━━━ Given information ━━━

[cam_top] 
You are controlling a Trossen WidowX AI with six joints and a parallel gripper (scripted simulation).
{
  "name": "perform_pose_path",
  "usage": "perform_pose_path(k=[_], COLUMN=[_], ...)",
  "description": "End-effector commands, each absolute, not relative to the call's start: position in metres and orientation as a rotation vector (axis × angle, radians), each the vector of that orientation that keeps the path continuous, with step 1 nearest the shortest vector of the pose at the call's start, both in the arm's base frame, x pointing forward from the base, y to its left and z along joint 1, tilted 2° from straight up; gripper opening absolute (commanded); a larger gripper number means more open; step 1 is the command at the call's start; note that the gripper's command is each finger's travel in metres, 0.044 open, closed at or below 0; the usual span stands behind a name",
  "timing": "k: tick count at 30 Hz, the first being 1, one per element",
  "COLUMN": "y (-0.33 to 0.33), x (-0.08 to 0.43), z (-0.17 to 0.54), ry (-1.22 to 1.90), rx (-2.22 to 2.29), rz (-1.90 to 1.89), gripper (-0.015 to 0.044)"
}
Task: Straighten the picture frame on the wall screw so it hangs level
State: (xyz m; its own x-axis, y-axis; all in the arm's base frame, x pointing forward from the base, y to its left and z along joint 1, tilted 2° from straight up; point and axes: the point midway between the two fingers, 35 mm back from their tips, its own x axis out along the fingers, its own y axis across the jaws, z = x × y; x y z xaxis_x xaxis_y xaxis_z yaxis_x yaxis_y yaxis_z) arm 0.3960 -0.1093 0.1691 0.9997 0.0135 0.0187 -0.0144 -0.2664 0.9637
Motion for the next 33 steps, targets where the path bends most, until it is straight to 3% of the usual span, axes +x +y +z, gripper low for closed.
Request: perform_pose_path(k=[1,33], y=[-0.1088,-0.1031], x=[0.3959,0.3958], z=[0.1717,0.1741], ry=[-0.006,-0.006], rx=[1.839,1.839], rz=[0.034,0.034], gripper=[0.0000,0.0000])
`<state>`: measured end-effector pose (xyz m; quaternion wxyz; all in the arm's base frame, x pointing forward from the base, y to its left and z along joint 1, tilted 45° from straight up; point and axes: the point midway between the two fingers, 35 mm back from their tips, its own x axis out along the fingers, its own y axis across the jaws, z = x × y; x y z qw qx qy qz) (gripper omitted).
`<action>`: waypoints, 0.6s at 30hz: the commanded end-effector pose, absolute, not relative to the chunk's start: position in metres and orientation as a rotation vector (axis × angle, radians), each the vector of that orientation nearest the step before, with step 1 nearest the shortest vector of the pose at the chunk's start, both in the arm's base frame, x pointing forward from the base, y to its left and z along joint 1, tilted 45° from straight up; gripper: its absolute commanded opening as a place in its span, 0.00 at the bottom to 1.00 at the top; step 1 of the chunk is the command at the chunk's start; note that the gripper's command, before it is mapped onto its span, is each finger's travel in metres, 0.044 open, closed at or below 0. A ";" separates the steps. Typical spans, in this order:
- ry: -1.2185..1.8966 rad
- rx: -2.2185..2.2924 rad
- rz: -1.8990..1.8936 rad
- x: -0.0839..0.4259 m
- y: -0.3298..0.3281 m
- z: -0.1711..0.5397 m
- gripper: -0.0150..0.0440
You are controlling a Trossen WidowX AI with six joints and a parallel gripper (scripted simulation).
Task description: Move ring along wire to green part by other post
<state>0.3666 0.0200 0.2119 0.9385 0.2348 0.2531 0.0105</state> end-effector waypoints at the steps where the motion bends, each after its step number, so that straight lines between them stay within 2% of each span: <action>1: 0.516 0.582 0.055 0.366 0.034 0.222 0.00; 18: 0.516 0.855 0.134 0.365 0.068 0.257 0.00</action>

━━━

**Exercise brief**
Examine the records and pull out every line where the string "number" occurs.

**Exercise answer**
  "description": "End-effector commands, each absolute, not relative to the call's start: position in metres and orientation as a rotation vector (axis × angle, radians), each the vector of that orientation that keeps the path continuous, with step 1 nearest the shortest vector of the pose at the call's start, both in the arm's base frame, x pointing forward from the base, y to its left and z along joint 1, tilted 2° from straight up; gripper opening absolute (commanded); a larger gripper number means more open; step 1 is the command at the call's start; note that the gripper's command is each finger's travel in metres, 0.044 open, closed at or below 0; the usual span stands behind a name",
<state>0.3666 0.0200 0.2119 0.9385 0.2348 0.2531 0.0105</state> end-effector waypoints at the steps where the motion bends, each after its step number, so that straight lines between them stay within 2% of each span: <action>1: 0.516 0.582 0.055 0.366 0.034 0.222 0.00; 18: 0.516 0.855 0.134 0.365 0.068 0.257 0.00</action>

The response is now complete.